AstroCLIP is trained using a two-step process:

We pre-train a single-modal galaxy image encoder and a single-modal galaxy spectrum encoder separately.
We CLIP-align these two encoders on a paired image-spectrum dataset.

Single-Modal Pretraining

Image Pretraining - DINOv2 ViT:

AstroCLIP uses a Vision Transformer (ViT) to encode galaxy images. Pretraining is performed using the DINOv2 package, which combines self-distillation, masked-modeling, and contrastive objectives. Overall, we use largely the same training regime, however we modify some of the contrastive augmentations to suit an astrophysics context. Model training can be launched with the following command:

image_trainer -c astroclip/astrodino/config.yaml

We train the model using 20 A100 GPUs (on 5 nodes) for 250k steps which takes roughly 46 hours.

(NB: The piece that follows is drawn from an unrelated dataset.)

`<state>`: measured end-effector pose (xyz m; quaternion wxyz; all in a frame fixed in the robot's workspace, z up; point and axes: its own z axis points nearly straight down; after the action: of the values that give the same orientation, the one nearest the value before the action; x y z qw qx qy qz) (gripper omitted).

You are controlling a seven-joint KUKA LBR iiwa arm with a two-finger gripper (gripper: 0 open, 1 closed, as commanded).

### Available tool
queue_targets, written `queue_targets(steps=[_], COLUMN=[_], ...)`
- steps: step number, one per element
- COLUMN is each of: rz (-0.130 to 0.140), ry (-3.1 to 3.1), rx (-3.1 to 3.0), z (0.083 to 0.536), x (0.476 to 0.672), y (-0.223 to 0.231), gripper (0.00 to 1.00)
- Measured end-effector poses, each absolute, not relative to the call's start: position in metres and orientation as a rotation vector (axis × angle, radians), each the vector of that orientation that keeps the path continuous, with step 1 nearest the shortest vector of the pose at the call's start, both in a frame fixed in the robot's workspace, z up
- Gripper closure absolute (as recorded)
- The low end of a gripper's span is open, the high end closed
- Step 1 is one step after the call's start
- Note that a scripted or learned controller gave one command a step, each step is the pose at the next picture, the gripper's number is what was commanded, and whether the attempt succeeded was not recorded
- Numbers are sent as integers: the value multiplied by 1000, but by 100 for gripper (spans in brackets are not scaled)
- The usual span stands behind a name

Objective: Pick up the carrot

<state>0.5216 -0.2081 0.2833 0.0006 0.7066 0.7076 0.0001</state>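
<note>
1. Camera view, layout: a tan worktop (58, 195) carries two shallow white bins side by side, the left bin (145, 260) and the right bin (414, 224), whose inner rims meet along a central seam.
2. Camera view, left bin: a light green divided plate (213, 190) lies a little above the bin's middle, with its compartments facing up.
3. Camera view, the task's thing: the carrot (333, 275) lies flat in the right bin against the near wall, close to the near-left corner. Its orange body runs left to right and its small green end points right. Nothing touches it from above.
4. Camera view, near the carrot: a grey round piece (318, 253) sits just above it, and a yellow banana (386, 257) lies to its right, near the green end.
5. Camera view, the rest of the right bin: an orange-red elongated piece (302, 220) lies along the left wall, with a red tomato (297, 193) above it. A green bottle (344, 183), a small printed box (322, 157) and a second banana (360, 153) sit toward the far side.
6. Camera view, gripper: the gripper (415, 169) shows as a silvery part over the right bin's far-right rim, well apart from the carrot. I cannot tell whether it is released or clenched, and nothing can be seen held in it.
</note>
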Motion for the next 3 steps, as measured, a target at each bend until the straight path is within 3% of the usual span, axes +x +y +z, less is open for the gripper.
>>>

Spectrum Pretraining - Masked Modelling Transformer:

AstroCLIP uses a 1D Transformer to encode galaxy spectra. Pretraining is performed using a masked-modeling objective, whereby the 1D spectrum is split into contiguous, overlapping patches. Model training can be launched with the following command:

spectrum_trainer fit -c config/specformer.yaml

We train the model using 4 A100 GPUs (on 1 node) for 30k steps which takes roughly 12 hours.

CLIP Alignment:

Once pretrained, we align the image and spectrum encoder using cross-attention projection heads to maximize the similarity between cross-modal embeddings that correspond to the same galaxy while simultaneously minimizing the similarity between cross-modal embeddings that correspond to different galaxies. Model training can be launched with the following command:

spectrum_trainer fit -c config/astroclip.yaml

We train the model using 4 A100 GPUs (on 1 node) for 25k steps or until the validation loss does not increase for a fixed number of steps. This takes roughly 12 hours.

Downstream Tasks

We demonstrate that the AstroCLIP can be used to easily perform a variety of downstream tasks. In particular, we demonstrate their ability to do:

In-modal and cross-modal similarity search
Photometric redshift prediction
Physical property estimation from images
Physical property estimation from spectra
Morphology classification from images

The details of these downstream tasks and the results in our paper can be found in astroclip/downstream_tasks.

Acknowledgements

This reposity uses datasets and contrastive augmentations from Stein, et al. (2022). The image pretraining is built on top of the DINOv2 framework; we also thank Piotr Bojanowski for valuable conversations around image pretraining.